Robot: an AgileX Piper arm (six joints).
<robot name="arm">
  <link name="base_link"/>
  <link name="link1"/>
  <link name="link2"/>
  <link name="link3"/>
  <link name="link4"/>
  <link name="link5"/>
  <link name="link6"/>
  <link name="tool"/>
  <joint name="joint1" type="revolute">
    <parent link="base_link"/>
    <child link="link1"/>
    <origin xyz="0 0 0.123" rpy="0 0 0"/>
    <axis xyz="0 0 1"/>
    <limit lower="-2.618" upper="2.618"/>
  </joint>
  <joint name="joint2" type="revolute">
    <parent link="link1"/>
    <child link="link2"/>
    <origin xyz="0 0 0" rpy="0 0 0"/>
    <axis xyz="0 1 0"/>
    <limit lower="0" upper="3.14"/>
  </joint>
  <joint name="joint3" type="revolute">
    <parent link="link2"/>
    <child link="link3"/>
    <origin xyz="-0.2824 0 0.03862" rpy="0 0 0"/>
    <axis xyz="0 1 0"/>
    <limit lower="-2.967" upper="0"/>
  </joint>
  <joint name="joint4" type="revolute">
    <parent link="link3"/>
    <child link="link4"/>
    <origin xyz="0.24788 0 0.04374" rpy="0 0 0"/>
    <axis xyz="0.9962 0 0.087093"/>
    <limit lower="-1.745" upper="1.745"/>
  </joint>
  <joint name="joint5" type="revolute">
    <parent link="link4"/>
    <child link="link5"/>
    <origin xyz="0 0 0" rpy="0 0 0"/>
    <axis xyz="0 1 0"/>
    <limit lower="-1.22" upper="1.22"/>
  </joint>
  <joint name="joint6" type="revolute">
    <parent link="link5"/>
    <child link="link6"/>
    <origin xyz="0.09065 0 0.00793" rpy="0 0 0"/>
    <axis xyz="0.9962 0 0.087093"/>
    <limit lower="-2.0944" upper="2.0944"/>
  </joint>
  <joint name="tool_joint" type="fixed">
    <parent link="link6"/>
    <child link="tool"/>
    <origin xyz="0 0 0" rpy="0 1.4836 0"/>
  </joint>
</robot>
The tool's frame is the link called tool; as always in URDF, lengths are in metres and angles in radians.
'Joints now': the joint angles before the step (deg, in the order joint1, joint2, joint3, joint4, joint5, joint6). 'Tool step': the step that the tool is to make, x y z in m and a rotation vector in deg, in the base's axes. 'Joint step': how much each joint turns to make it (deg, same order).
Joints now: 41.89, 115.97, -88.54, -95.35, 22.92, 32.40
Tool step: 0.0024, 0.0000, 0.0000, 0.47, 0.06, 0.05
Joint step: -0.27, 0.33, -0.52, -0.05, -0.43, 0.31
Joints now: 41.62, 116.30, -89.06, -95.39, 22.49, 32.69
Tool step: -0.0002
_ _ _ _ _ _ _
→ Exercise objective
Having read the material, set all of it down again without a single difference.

→ Exercise answer
Robot: an AgileX Piper arm (six joints).
<robot name="arm">
  <link name="base_link"/>
  <link name="link1"/>
  <link name="link2"/>
  <link name="link3"/>
  <link name="link4"/>
  <link name="link5"/>
  <link name="link6"/>
  <link name="tool"/>
  <joint name="joint1" type="revolute">
    <parent link="base_link"/>
    <child link="link1"/>
    <origin xyz="0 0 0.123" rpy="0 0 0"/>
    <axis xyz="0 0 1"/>
    <limit lower="-2.618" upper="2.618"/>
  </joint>
  <joint name="joint2" type="revolute">
    <parent link="link1"/>
    <child link="link2"/>
    <origin xyz="0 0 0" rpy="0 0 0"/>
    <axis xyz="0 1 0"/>
    <limit lower="0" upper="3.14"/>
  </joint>
  <joint name="joint3" type="revolute">
    <parent link="link2"/>
    <child link="link3"/>
    <origin xyz="-0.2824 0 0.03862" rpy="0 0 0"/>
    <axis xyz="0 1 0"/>
    <limit lower="-2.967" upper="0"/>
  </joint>
  <joint name="joint4" type="revolute">
    <parent link="link3"/>
    <child link="link4"/>
    <origin xyz="0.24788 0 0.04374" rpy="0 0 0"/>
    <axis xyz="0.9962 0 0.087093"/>
    <limit lower="-1.745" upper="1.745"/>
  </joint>
  <joint name="joint5" type="revolute">
    <parent link="link4"/>
    <child link="link5"/>
    <origin xyz="0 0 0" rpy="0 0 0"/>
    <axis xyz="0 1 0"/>
    <limit lower="-1.22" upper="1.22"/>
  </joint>
  <joint name="joint6" type="revolute">
    <parent link="link5"/>
    <child link="link6"/>
    <origin xyz="0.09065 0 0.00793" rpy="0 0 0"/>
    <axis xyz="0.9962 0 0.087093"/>
    <limit lower="-2.0944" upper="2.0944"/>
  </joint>
  <joint name="tool_joint" type="fixed">
    <parent link="link6"/>
    <child link="tool"/>
    <origin xyz="0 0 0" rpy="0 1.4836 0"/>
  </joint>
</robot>
The tool's frame is the link called tool; as always in URDF, lengths are in metres and angles in radians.
'Joints now': the joint angles before the step (deg, in the order joint1, joint2, joint3, joint4, joint5, joint6). 'Tool step': the step that the tool is to make, x y z in m and a rotation vector in deg, in the base's axes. 'Joint step': how much each joint turns to make it (deg, same order).
Joints now: 41.89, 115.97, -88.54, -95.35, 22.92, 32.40
Tool step: 0.0024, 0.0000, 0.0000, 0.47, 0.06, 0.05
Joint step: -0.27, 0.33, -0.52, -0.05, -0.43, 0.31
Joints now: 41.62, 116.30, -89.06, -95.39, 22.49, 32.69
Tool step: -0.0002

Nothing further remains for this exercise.